When I arrived at the hospital a few nights later I was shocked to discover that the old ice machines on both the second and third floors had been hauled away. In their place were shiny, brand new ones.
Had a miracle occurred?
The next day I asked the director of volunteers where they had come from.
“McDonald’s Corporation donated them,” she said. “We didn’t even ask for them. They just showed up out of the blue.”
That was the day I learned the most important lesson about being a volunteer: You really can make a difference.
Sidebar: The Importance of Being Trained
It’s easy to say, “Hey, I think I’ll be a volunteer.” But being one isn’t always so simple. To be an effective one, you need to be prepared. My experience helping terminally ill patients at New York’s St. Clare’s Hospital presented me with some scenarios that I wasn’t able to handle well. I spoke with Marci Alboher, vice president of Encore.org, and author of The Encore Handbook, about the need for training. If you’re thinking of volunteering for an organization, here are some of her tips. You’ll find more in her book.

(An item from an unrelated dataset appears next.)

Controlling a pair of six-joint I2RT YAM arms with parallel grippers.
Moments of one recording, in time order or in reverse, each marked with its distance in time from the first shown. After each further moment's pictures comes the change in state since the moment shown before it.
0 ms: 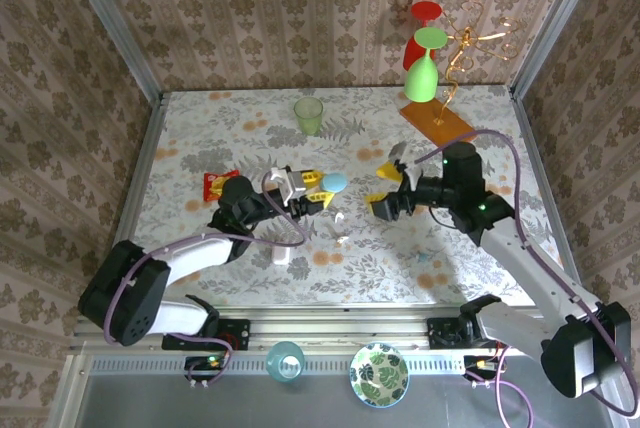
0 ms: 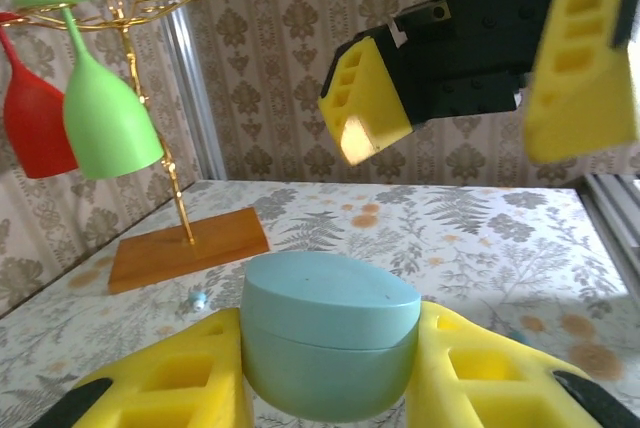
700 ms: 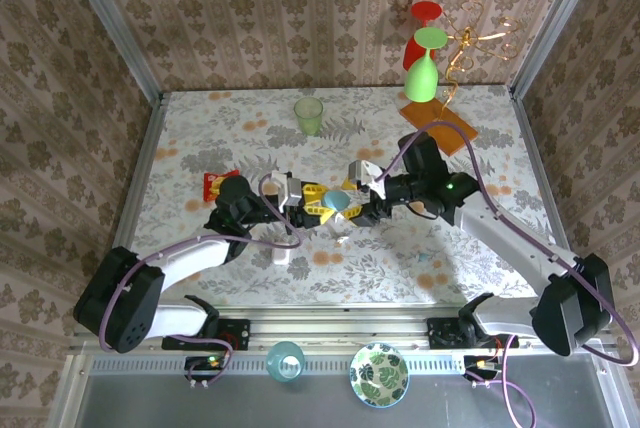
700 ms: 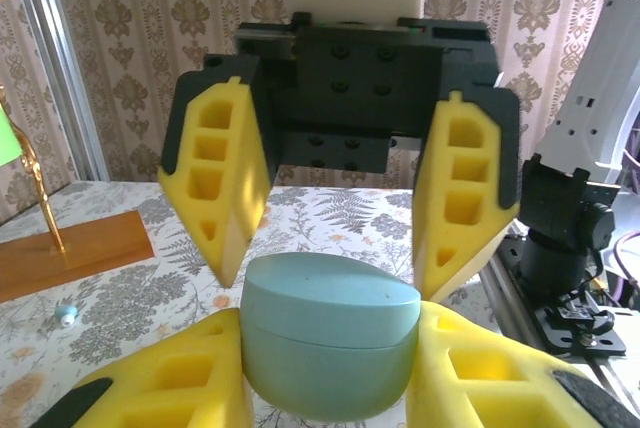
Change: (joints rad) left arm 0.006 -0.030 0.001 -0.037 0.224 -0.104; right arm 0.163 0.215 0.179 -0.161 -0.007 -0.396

- The first thing to do is see if they have any training for volunteers. Who is in charge of volunteers?
- Does the volunteer program have a way of bringing volunteers on board that shows some thought has been given to it?
- One of the best things I’ve heard is when an organization tells someone who is interested in helping, "I’m sorry, but we don’t know how we’d make good use of someone like you." It shows they’ve given thought to the process.
- Know what you can handle. I’m not so sure I’m so good in personal care situations. So I would never volunteer to be in a hospital interfacing with patients.
- The best thing you can do is to find people you know who have done volunteer work for the organization you’re interested in. Ask them about their experiences.